Searching for sponsors is nothing new for Vaughters, who has been courting backers for his team since it began life in 2003 as a junior team sponsored by Denver-based magazine 5280. The difference this time, however, is that the process is a public one. Rather than approach prospective sponsors individually, Vaughters essentially put out a call for tender.
“The response has been really, really good, but we are early, and we knew that – people aren’t at the decision-making points for their 2027 budgets yet,” he says.
EF’s own decision-making is fluid too. While the naming rights of the team are on sale, the placement of any new sponsor’s name would ultimately depend on how much they are willing to pay for the privilege. With EF’s current budget assured for the coming seasons, this is a rare occasion where cycling sponsorship is almost a seller’s market.
“There’s not a set price, there’s a number of different ways we can go about it,” Vaughters says. “It just depends on what somebody wants. They might very price sensitive and say they just want to be the second name after EF, or they might say they want the whole name, and they want to change the colour of the uniform to blue. If that happens – blue would be pretty boring – but if that happens, that price tag is much larger. So it depends on what they want.”
“The idea here is, as we say in Colorado, to put us within spitting distance of where the biggest teams are.”
What EF want, meanwhile, is to win both Tours within the next decade. With Cédrine Kerbaol and world champion Magdeleine Vallieres already on the roster at EF Education-Oatly, the Tour de France Femmes seems the more attainable target in the here and now, while the men’s Tour looks set to be a longer-term target.

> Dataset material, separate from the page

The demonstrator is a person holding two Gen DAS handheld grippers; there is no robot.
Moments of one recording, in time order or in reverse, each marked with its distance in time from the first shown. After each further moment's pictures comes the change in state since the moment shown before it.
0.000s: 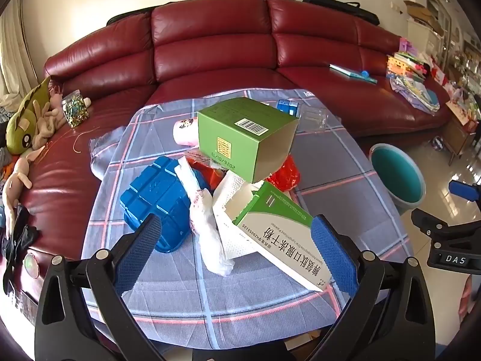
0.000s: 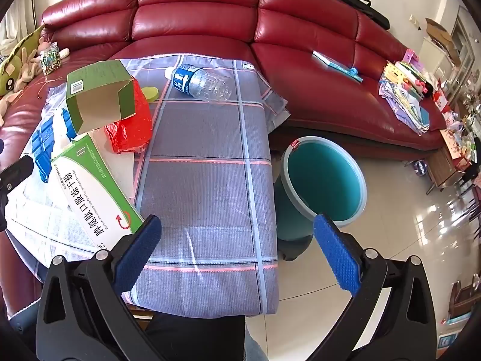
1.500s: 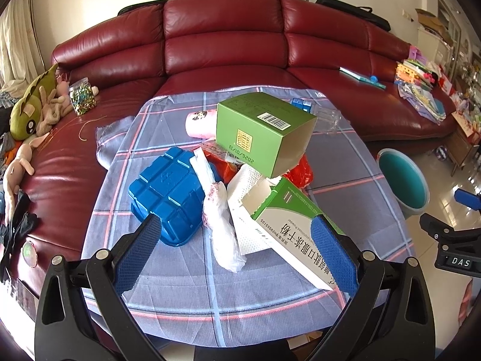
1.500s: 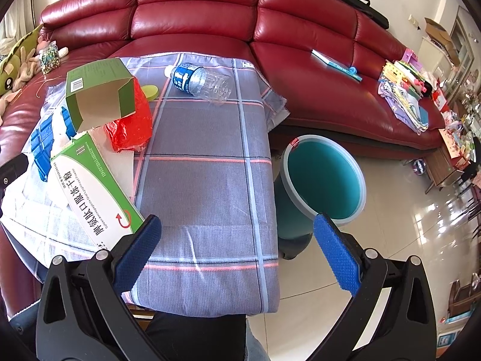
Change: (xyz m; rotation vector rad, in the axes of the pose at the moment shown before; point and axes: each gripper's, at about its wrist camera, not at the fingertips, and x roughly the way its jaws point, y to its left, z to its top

But that’s part of the appeal of the project.
“The idea here is to, well, as we say in Colorado, put us within spitting distance of where the biggest teams are, then figure out a creative and kind of weird way to pull off an upset victory at the Tour de France like the Giro in 2012, in our own sort of creative, fun, non-sequitur way,” Vaughters says.
The stakes are higher, but the story is familiar.